Any UBI introduction will likely have to be via Constitutional amendment with anti-democratic protections installed to make it work. Otherwise, faction could tear the republic apart. It may also have to change the way the government funds itself. The repeal of an income tax and a substitution of a tax on capital may need to be implemented—i.e., tax the owners of the robots rather than the workers. The challenge there, is that it is essentially a tax on productivity gains, which will limit the increase in prosperity over time. Technology has not made republicanism obsolete, but it does pose challenges for the 21st century.

Loaning a Loan Word

There is an all-purpose word for chaos, mess, tumult, or commotion in modern Hebrew: balagan. It passed into my everyday vocabulary when I lived in Israel. For example, my wife and I use it to describe the state of the household after the grandparents have visited and spun up the kids. The word just rolls off the tongue: ba-la-gan. I have caught myself using the word even with people who don’t speak Hebrew, much to their confusion.

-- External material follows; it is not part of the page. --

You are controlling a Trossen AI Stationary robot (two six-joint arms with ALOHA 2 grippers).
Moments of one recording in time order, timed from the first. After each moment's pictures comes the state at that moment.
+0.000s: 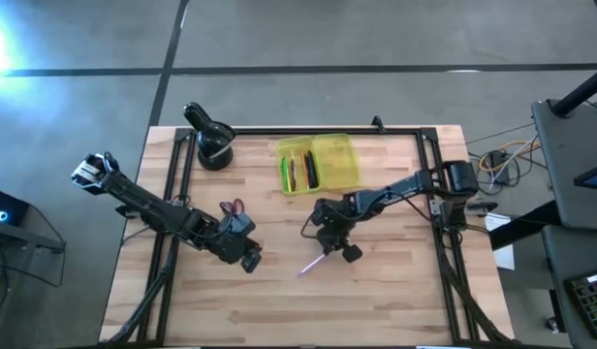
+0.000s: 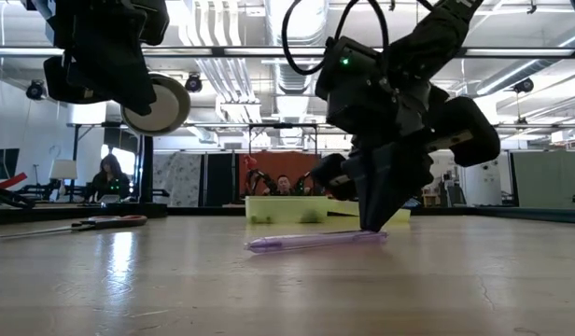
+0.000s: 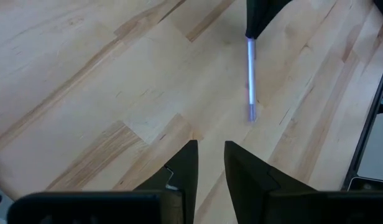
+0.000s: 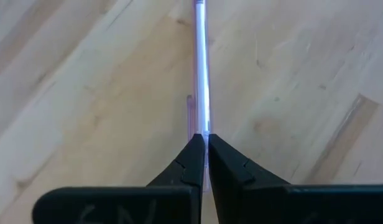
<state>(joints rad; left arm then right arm) -0.45 1.27 0.86 -0.51 -0.32 -1.16 0.02 1.94 0.99 -0.22 -0.49 -0.45</state>
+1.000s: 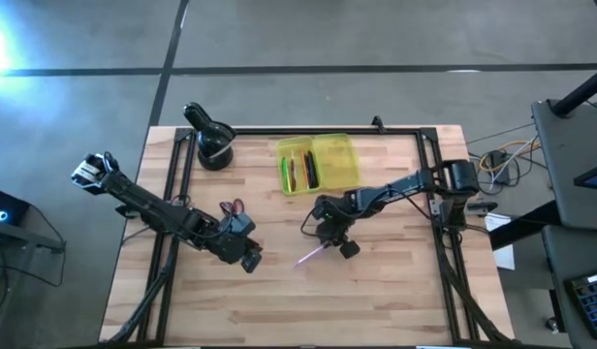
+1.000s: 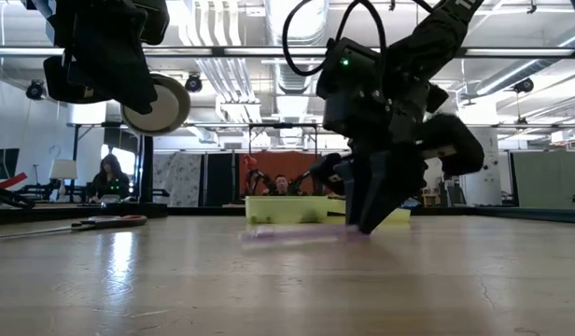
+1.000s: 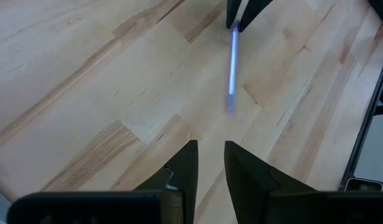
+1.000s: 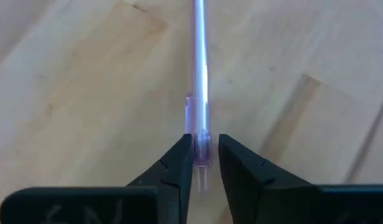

Today, I was surprised to see it used in the headline of an AP story in Yahoo! News.  The story is about how the Israeli security establishment views the latest developments in the Syrian Civil War.  Does the use of the word in a headline portend  the passing of the word into English as a loan word?

The word itself is not originally Hebrew.  This article from Haaretz describes the travels of this wonderful word.   It passed into modern Hebrew via Russian to describe the temporary dwellings used by traveling puppet shows. The word’s origin is actually in Persian, meaning a yurt. Passing into English would make it a loan of a loan of a loan word. The word will have changed hands more times than a sub-prime mortgage in 2007.